◆ **What you need to do**: In the listing below, find each line that holds "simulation" and list it.

◆ **Source records**:

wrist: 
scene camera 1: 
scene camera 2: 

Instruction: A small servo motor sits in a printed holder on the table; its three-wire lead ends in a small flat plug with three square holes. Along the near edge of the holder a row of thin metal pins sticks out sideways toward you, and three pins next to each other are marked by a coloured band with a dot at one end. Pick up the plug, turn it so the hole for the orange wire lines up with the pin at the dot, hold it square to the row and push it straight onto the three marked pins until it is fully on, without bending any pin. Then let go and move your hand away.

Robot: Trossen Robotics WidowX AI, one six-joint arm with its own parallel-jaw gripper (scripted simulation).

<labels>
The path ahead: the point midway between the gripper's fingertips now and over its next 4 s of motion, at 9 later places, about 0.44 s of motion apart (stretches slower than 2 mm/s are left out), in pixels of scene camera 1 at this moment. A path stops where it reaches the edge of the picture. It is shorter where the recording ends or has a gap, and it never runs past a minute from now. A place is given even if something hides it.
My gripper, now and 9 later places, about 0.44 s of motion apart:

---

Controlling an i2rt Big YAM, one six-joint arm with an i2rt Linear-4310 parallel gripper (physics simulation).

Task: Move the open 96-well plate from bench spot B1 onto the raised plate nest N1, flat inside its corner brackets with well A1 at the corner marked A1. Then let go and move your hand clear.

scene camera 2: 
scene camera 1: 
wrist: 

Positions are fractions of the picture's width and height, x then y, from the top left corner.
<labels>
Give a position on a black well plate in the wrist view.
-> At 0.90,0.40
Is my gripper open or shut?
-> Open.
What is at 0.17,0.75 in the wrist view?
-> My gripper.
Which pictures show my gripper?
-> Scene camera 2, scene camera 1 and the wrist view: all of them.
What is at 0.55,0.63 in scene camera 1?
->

◆ **Problem solution**:
Robot: Trossen Robotics WidowX AI, one six-joint arm with its own parallel-jaw gripper (scripted simulation).
Controlling an i2rt Big YAM, one six-joint arm with an i2rt Linear-4310 parallel gripper (physics simulation).

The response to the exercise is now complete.